Copy out again, unchanged, the line that contains "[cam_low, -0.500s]" and every line after it down to the last line of the data.

=== Available data ===
[Start of section]
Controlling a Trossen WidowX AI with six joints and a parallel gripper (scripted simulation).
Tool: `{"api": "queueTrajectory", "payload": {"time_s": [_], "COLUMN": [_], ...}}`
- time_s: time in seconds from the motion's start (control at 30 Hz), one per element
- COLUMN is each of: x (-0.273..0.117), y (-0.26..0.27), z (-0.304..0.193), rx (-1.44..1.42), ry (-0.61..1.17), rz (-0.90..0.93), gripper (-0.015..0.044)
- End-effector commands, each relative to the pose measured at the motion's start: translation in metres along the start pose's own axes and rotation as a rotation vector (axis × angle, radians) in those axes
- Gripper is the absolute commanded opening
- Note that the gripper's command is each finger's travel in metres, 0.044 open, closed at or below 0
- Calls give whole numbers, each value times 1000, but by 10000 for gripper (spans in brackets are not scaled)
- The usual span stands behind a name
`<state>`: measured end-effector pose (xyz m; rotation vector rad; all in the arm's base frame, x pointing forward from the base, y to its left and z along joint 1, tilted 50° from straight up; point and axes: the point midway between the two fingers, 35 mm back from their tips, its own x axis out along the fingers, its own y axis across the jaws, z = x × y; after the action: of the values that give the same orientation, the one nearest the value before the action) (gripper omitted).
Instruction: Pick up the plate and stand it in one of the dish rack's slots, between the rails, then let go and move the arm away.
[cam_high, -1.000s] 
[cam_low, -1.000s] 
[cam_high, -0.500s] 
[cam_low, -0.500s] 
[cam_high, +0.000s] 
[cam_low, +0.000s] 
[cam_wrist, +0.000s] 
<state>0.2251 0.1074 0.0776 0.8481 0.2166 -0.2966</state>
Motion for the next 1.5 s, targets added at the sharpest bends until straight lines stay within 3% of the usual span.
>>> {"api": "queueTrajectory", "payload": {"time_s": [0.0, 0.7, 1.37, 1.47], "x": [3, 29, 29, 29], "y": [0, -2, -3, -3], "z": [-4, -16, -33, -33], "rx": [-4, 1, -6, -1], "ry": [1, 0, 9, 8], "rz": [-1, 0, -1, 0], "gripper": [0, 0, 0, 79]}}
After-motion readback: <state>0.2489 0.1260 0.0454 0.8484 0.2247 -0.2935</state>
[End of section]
=== Response ===
[cam_low, -0.500s] 
[cam_high, +0.000s] 
[cam_low, +0.000s] 
[cam_wrist, +0.000s] 
<state>0.2251 0.1074 0.0776 0.8481 0.2166 -0.2966</state>
Motion for the next 1.5 s, targets added at the sharpest bends until straight lines stay within 3% of the usual span.
>>> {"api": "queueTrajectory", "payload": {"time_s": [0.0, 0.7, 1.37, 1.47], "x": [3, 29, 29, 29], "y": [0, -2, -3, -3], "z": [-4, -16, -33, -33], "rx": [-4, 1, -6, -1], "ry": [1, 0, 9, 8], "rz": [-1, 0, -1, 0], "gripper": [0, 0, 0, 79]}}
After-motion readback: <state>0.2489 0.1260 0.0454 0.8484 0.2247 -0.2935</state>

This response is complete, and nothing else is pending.